*Work required:* From the data below, report how many lines contain the word "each", giving the number and nothing else.
Dataset excerpt Start Marker
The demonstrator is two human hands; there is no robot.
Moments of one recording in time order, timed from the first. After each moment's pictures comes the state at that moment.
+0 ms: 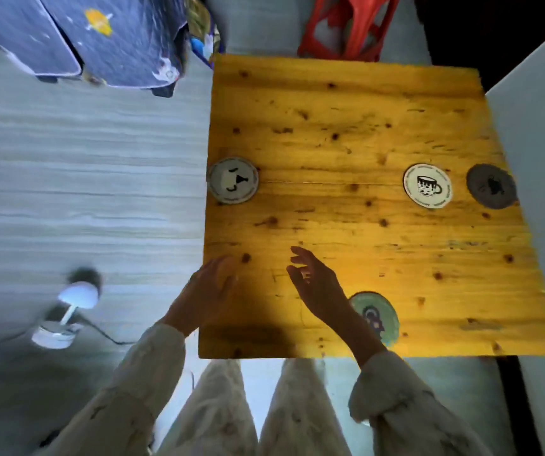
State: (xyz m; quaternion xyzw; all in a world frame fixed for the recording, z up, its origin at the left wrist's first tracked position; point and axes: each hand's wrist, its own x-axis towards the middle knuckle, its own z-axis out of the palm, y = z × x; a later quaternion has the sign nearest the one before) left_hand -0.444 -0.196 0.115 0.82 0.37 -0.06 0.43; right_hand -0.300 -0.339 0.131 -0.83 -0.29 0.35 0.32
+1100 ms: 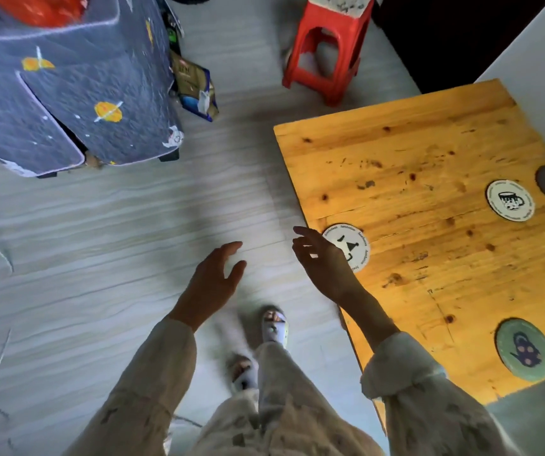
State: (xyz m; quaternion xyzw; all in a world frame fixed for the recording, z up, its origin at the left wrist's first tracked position) left_hand -0.467 0.177 0.159 0.86 0.25 -0.04 0.45; right_hand -0.361 0.015 0.173 -0.85 -0.17 0.25 0.42
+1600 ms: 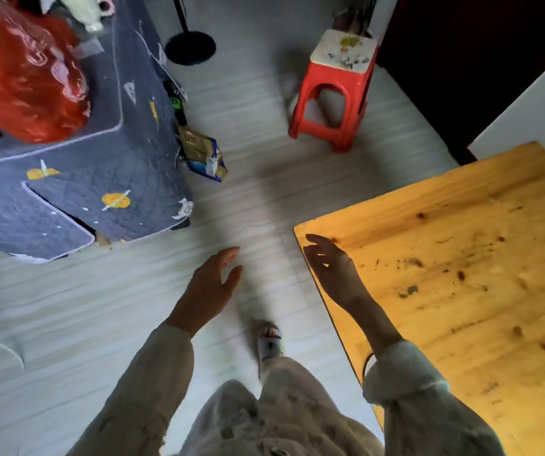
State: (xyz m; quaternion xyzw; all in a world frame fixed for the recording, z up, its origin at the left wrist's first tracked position) left_hand -0.247 0.350 0.177 0.87 0.24 -0.03 0.43; right_hand -0.147 0.167 0.176 -0.84 -0.11 0.23 0.47
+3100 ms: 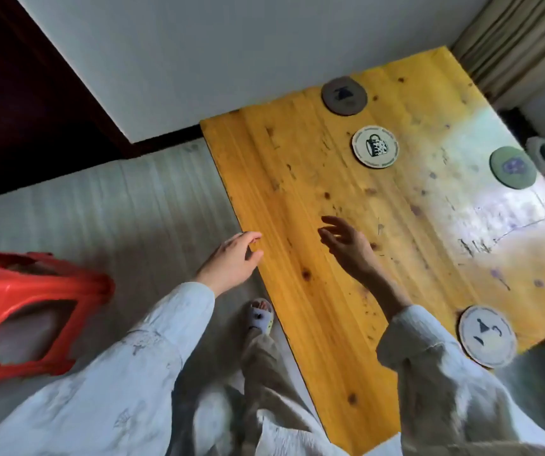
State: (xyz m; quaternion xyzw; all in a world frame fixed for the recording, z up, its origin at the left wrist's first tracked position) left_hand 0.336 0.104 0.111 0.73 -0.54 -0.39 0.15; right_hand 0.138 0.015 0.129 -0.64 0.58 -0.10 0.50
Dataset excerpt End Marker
*Solution to the problem:* 2